→ Your objective: Filter these entries, keeping only lines that hold the word "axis".

Records contained in a dataset:
■ ■ ■ ■ ■
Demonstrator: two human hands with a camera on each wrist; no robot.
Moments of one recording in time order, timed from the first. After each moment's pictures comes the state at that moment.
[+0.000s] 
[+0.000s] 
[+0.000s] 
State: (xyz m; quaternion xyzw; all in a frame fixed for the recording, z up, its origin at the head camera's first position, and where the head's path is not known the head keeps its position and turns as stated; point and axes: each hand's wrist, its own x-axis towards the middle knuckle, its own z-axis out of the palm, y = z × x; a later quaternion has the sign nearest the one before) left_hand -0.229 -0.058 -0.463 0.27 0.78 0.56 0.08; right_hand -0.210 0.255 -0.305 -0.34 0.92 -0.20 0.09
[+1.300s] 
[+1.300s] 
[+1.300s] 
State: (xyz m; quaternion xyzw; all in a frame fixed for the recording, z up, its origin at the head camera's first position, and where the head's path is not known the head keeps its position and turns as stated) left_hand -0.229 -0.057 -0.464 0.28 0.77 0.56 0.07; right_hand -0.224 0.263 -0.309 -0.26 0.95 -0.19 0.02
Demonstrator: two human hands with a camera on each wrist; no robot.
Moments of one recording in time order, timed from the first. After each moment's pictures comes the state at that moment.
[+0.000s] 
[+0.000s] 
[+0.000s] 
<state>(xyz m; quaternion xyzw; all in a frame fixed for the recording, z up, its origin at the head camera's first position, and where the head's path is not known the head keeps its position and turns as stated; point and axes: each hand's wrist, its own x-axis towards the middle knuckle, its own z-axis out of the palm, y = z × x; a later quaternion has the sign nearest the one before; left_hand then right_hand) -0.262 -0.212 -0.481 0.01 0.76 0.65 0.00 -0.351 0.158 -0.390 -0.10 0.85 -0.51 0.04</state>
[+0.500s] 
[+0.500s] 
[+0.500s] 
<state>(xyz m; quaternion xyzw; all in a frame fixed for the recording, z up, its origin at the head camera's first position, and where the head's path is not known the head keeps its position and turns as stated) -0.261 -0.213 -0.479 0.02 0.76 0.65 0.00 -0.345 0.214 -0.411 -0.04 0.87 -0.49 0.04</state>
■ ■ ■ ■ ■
→ Task response:
State: (xyz m; quaternion xyzw; all in a frame fixed for the recording, z up, its origin at the head camera's first position, and where the head's path is not known the head keeps its position and turns as stated; point and axes: each hand's wrist, its own x-axis towards the middle knuckle, its own z-axis out of the palm, y = z × x; a later quaternion has the sign nearest the one before) left_hand -0.229 -0.058 -0.463 0.27 0.78 0.56 0.08; right_hand -0.210 0.255 -0.305 -0.34 0.92 -0.20 0.09
<state>(xyz m; quaternion xyzw; all in a frame fixed for the recording, z up, its origin at the head camera's first position, and where the head's path is not known the head keeps its position and turns as stated; point and axes: each hand's wrist, its own x-axis towards the middle knuckle, its own z-axis out of the palm, y = z × x; a later quaternion has the sign nearest the one before; left_hand then right_hand) -0.262 -0.212 -0.481 0.01 0.76 0.65 0.00 -0.351 0.158 -0.390 -0.10 0.85 -0.51 0.04</state>

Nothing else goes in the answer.